Nabokov’s strictures, while harsh, may not be that far off the mark, at least in terms of “Zhivago.” Decades after all the hype has evaporated, its over-complicated narrative and characters referred to by several different names make it all the more difficult to follow the plot. Today, “Zhivago” has more epic sweep, however muddled, than literary style, at least in translation. In 1958, amid all the hoopla, the novelist E.M. Forster modestly opined on BBC Radio that “Zhivago” was overrated: “It quite lacks the solidity of ‘War and Peace.’ I don’t think Pasternak is really very interested in people.”
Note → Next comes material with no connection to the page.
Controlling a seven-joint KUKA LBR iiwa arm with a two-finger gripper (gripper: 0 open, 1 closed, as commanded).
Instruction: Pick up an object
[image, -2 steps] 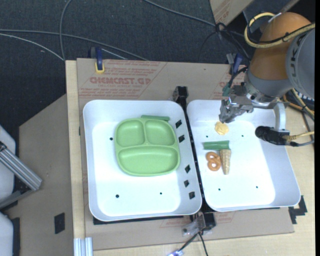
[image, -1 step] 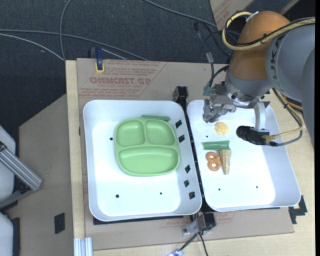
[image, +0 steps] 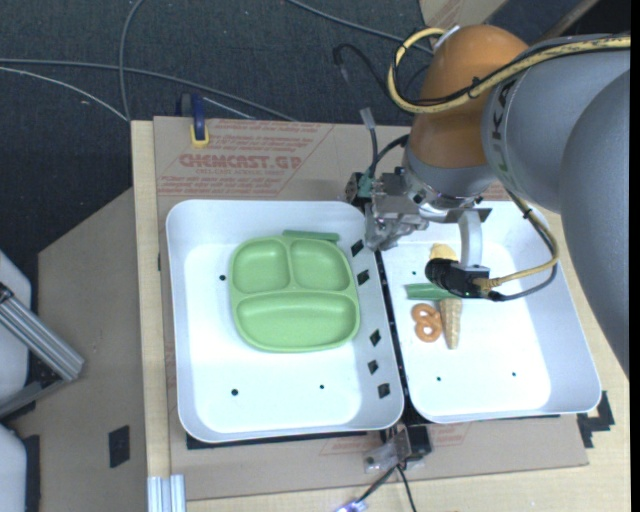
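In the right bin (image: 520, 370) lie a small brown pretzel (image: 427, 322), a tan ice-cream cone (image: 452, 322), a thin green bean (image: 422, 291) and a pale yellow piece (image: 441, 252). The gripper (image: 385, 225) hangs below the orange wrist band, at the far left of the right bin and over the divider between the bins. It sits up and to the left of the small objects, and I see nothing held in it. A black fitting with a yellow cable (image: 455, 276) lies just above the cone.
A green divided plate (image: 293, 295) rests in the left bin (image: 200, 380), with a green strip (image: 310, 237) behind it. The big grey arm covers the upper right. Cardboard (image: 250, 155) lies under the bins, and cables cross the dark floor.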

Soviet censors, always interested in people, were further outraged when the 1958 Nobel Prize in Literature went to Pasternak, although the craven Swedish prize-giving committee did not dare mention “Zhivago” in its citation for fear of further inflaming international tensions. Further mythologizing the book, David Lean’s hit 1965 screen adaptation featured a spectacularly miscast Omar Sharif in the title role and an earworm of a romantic tune by composer Maurice Jarre, “Lara’s Theme,” that still assaults filmgoers today.
Small wonder that after being promoted by the CIA and honored and blamed with equal vehemence by critics and readers, “Zhivago” still sparked new myths decades after its publication. In a 1995 interview with the Polish Jewish historian Adam Michnik quoted in “The Zhivago Affair,” the Russian Jewish poet Joseph Brodsky claimed that “Zhivago” “caused a wave of conversions to Russian Orthodoxy, especially among the Jewish intelligentsia.” Although taken at face value by Finn and Couvée, Brodsky’s hardly objective claim may have been wishful thinking on his part. In his later years, Brodsky often gave public poetry readings while sporting a giant gold cross around his neck.
Well-documented — even if the Russian Jewish author Vasily Grossman is inadequately described as “the journalist” — “The Zhivago Affair” recounts a complex, nuanced tale of an author whose multiple life betrayals created a smokescreen that camouflaged his novel’s possible lack of lasting artistic value.
Benjamin Ivry is a frequent contributor to the Forward.